The data →
· · · · ·
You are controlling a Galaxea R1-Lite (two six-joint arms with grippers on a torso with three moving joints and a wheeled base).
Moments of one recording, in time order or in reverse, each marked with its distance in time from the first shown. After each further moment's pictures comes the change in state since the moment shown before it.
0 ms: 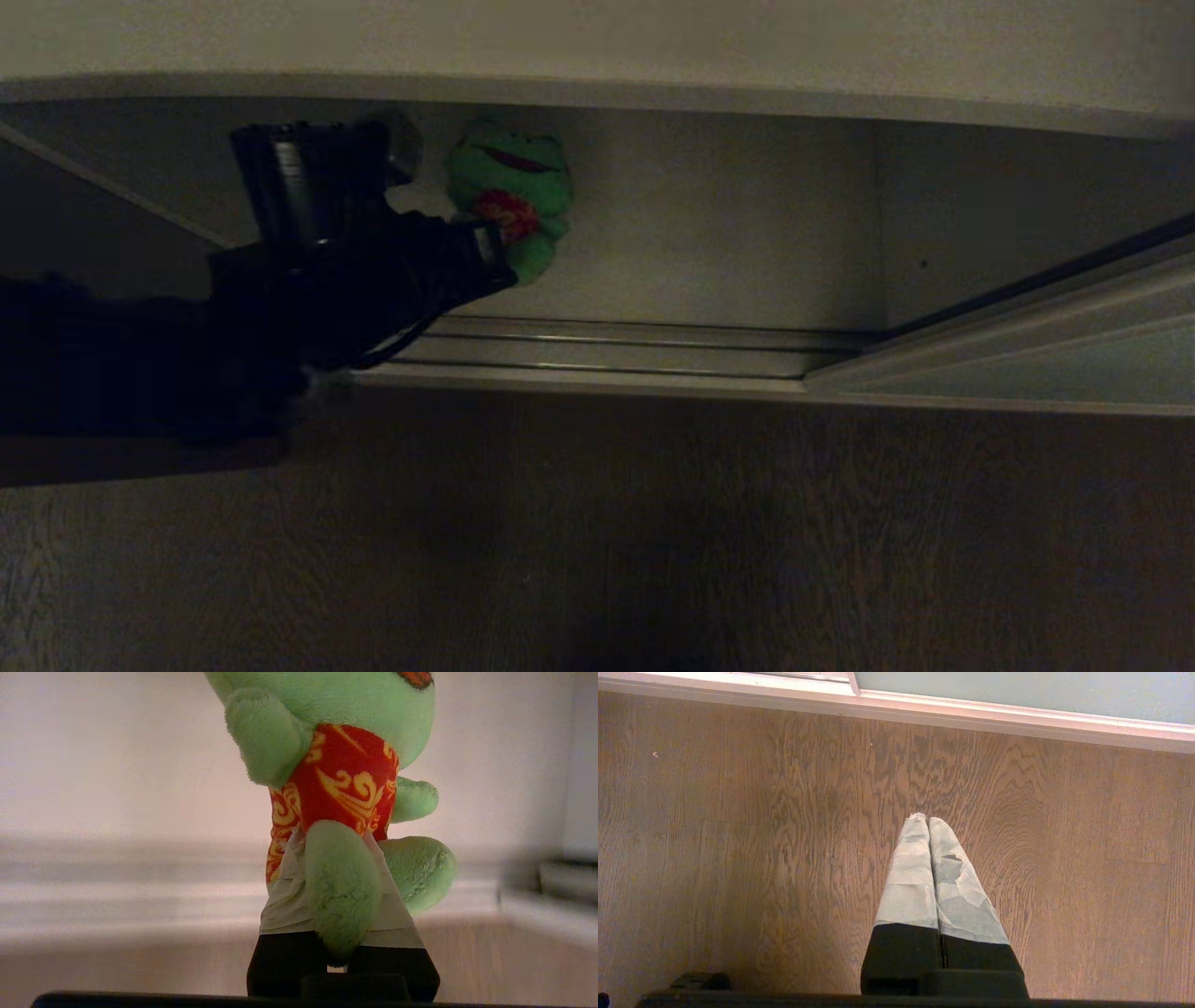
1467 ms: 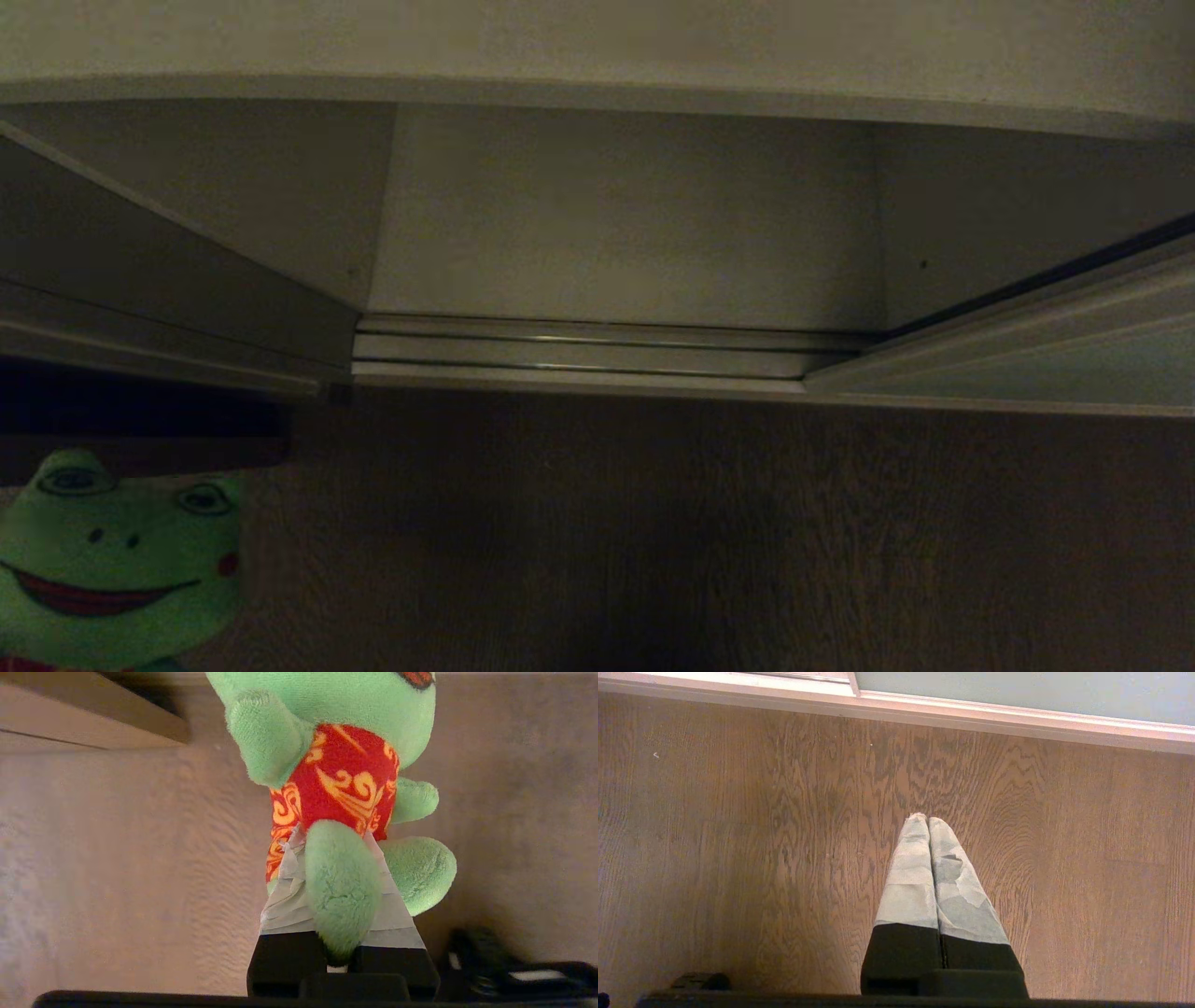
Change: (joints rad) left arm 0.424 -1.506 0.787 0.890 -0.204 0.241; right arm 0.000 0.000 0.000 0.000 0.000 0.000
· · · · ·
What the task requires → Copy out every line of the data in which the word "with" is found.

Response →
You are controlling a Galaxea R1-Lite (two six-joint arms with grippers on a torso with three moving joints and a wheeled base).
Moments of one recording, in time order or in reverse, each marked with its distance in time from the first shown. After each further moment's pictures comes the change in state since the moment shown before it.

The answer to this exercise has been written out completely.